Directions for this task
Here is a block of records. Copy every line in it that includes "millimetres".

Records from a dataset

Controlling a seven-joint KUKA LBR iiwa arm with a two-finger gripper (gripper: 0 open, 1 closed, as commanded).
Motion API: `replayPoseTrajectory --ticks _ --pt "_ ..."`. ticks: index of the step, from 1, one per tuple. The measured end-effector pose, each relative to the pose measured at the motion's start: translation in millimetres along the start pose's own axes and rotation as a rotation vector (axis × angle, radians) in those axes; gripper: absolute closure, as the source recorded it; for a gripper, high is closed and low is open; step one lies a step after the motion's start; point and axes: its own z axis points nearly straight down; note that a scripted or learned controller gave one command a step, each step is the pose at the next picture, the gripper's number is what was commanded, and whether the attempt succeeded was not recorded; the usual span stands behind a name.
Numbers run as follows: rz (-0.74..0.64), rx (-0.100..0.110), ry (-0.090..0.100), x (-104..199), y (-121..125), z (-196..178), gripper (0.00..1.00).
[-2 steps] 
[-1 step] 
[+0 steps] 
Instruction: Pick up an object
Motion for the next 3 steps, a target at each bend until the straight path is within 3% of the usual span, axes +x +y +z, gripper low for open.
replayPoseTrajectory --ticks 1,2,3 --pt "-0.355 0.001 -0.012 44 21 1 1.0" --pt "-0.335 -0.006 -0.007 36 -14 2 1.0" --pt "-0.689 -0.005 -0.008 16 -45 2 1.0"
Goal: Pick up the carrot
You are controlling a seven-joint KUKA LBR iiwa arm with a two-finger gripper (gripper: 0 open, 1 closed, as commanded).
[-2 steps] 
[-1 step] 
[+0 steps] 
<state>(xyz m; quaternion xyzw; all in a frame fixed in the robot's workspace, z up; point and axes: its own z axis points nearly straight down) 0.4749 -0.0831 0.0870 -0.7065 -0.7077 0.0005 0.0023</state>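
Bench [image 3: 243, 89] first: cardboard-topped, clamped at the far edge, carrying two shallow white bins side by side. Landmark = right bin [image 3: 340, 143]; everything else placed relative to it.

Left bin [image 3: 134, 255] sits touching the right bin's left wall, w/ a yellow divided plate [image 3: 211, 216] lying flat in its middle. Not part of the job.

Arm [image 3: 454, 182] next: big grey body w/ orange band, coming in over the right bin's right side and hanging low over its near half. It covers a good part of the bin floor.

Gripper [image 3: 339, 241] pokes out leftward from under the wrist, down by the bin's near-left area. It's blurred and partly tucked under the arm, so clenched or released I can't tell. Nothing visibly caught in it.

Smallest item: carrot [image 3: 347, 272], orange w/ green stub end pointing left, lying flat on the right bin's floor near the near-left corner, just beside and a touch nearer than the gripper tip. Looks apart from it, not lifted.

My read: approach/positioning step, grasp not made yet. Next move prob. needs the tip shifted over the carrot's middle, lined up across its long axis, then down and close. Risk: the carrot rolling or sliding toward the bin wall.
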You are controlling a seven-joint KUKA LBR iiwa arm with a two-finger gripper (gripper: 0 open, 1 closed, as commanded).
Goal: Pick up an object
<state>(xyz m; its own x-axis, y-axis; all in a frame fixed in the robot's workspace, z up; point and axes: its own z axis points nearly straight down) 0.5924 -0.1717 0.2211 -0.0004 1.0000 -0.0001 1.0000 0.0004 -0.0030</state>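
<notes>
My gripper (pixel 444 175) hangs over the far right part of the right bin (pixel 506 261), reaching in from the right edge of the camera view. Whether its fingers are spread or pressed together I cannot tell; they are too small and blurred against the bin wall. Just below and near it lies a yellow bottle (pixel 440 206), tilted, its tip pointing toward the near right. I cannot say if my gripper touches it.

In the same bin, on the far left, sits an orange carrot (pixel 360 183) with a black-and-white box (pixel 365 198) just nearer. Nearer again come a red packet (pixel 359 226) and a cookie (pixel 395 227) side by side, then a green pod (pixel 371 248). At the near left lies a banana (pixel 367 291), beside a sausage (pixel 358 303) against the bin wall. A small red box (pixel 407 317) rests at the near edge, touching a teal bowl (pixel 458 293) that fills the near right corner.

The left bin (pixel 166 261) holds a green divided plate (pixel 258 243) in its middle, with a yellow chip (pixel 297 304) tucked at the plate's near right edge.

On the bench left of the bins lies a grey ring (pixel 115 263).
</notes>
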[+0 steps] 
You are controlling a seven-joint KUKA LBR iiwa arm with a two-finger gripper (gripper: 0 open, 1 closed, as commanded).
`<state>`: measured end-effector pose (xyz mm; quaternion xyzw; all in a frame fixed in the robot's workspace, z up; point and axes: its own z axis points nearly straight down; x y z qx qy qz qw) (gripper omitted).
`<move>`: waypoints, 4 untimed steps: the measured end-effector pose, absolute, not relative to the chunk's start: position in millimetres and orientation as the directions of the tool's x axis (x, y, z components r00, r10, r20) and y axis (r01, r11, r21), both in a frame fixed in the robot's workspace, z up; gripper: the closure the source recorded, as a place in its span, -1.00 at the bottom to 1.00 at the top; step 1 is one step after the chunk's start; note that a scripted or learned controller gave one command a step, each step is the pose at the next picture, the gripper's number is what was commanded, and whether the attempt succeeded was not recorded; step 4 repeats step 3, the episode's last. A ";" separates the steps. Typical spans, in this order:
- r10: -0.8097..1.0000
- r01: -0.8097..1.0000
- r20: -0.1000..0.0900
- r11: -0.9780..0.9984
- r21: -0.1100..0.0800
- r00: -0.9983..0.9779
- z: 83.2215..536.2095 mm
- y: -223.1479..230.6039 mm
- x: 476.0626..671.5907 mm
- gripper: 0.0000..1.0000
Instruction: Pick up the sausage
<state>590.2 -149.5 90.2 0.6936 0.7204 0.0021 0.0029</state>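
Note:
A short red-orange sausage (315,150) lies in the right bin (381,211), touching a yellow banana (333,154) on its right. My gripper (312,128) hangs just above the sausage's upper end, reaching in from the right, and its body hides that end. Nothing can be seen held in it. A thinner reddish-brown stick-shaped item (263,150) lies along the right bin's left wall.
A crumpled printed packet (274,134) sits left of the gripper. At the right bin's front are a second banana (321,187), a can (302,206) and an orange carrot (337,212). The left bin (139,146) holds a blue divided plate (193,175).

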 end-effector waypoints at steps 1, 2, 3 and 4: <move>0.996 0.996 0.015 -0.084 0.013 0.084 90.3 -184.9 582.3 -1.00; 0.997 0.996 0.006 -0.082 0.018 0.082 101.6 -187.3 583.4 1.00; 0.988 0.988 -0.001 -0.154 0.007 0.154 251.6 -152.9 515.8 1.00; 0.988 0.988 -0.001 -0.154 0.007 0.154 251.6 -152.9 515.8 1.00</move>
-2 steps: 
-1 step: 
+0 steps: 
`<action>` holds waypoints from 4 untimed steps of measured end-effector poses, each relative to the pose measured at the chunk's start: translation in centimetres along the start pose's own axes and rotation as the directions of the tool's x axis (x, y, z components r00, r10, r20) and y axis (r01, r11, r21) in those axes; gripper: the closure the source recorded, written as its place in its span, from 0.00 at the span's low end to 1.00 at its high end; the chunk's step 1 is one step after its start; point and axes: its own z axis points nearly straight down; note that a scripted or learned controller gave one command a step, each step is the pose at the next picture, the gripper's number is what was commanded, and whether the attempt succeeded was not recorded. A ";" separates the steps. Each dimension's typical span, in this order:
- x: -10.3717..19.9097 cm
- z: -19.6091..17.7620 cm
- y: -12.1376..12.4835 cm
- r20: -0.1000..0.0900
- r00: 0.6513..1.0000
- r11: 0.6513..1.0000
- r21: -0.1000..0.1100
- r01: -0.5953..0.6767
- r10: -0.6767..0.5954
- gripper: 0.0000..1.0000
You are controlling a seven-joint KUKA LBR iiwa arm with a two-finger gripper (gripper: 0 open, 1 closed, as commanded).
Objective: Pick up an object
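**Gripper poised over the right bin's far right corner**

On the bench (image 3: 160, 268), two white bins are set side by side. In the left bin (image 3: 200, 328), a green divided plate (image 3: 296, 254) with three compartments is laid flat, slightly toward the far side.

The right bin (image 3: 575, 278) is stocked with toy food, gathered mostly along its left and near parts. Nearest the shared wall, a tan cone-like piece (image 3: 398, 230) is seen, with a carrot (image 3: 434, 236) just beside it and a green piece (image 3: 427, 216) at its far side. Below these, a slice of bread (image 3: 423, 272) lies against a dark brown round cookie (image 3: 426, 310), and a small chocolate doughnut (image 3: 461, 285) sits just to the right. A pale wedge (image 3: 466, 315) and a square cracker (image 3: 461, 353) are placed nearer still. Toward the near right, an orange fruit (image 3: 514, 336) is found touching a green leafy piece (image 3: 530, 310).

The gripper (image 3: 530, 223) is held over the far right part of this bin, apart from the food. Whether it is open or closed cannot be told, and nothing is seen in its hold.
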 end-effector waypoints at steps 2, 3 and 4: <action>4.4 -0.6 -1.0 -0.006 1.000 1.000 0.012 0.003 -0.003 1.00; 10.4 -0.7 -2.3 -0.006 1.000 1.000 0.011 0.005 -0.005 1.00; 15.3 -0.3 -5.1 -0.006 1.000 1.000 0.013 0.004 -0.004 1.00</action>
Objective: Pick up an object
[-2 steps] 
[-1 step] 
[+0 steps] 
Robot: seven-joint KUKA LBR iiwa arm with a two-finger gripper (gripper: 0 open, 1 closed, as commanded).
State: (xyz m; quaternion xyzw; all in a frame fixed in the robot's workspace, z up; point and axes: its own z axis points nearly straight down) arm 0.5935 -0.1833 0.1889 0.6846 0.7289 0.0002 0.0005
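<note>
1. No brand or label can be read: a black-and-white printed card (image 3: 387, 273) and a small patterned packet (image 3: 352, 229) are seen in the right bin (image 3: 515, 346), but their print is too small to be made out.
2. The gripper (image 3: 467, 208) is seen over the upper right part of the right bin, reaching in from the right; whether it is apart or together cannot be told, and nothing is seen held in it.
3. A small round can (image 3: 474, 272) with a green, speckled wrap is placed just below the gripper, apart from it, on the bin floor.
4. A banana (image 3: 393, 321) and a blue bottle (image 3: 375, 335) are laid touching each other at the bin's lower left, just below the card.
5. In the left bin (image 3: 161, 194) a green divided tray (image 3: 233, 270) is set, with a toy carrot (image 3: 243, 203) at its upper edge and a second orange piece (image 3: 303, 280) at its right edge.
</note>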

Solved problem
Motion API: `replayPoseTrajectory --ticks _ --pt "_ ..."`. ticks: index of the step, from 1, one per tuple. The measured end-effector pose, each relative to the pose measured at the motion's start: translation in millimetres along the start pose's own axes and rotation as a rotation vector (axis × angle, radians) in those axes; gripper: absolute closure, as the source recorded it; for a gripper, high is closed and low is open; step one lies a step after the motion's start; point and axes: its own z axis points nearly straight down; note that a scripted or learned controller gave one command a step, each step is the pose at the next picture, the gripper's number is what was commanded, and whether the attempt succeeded was not recorded; the usual span stands behind a name.
`<move>`: waypoints, 4 untimed steps: the measured end-effector pose, absolute, not relative to the chunk's start: position in millimetres and orientation as the directions of the tool's x axis (x, y, z components r00, r10, r20) and y axis (r01, r11, r21), both in a frame fixed in the robot's workspace, z up; gripper: the closure the source recorded, as a place in its span, -1.00 at the bottom to 1.00 at the top; step 1 is one step after the chunk's start; note that a scripted or learned controller gave one command a step, each step is the pose at the next picture, the gripper's number is what was commanded, and whether the attempt succeeded was not recorded; step 4 repeats step 3, the episode's last. A ";" separates the steps. Typical spans, in this order:

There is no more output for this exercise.